If necessary, add extra chapters at the beginning of the manual which are purely tutorial and cover the basics of the subject. These provide the framework for a beginner to understand the rest of the manual. The Bison manual provides a good example of how to do this.

To serve as a reference, a manual should have an Index that lists all the functions, variables, options, and important concepts that are part of the program. One combined Index should do for a short manual, but sometimes for a complex package it is better to use multiple indices. The Texinfo manual includes advice on preparing good index entries, see Making Index Entries in GNU Texinfo, and see Defining the Entries of an Index in GNU Texinfo.

Don’t use Unix man pages as a model for how to write GNU documentation; most of them are terse, badly structured, and give inadequate explanation of the underlying concepts. (There are, of course, some exceptions.) Also, Unix man pages use a particular format which is different from what we use in GNU manuals.

Please include an email address in the manual for where to report bugs in the text of the manual.

Please do not use the term “pathname” that is used in Unix documentation; use “file name” (two words) instead. We use the term “path” only for search paths, which are lists of directory names.

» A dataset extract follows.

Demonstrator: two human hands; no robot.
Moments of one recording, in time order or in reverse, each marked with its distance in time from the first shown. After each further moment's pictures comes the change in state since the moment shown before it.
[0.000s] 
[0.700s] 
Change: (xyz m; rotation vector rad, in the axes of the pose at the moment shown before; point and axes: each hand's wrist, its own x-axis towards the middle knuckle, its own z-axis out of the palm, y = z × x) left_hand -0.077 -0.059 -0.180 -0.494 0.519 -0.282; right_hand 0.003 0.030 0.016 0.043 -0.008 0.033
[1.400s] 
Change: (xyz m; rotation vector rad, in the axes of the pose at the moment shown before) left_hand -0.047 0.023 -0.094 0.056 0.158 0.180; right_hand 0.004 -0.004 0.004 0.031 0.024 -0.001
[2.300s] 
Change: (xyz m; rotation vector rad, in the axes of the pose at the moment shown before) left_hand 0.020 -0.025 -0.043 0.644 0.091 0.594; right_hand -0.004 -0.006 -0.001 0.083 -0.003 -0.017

Please do not use the term “illegal” to refer to erroneous input to a computer program. Please use “invalid” for this, and reserve the term “illegal” for activities prohibited by law.

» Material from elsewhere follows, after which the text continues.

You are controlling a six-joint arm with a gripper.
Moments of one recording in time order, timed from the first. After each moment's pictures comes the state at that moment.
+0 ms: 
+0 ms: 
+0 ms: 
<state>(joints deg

Please do not write ‘()’ after a function name just to indicate it is a function. foo () is not a function, it is a function call with no arguments.

Whenever possible, please stick to the active voice, avoiding the passive, and use the present tense, not the future tense. For instance, write “The function foo returns a list containing a and b” rather than “A list containing a and b will be returned.” One advantage of the active voice is it requires you to state the subject of the sentence; with the passive voice, you might omit the subject, which leads to vagueness.

It is proper to use the future tense when grammar demands it, as in, “If you type x, the computer will self-destruct in 10 seconds.”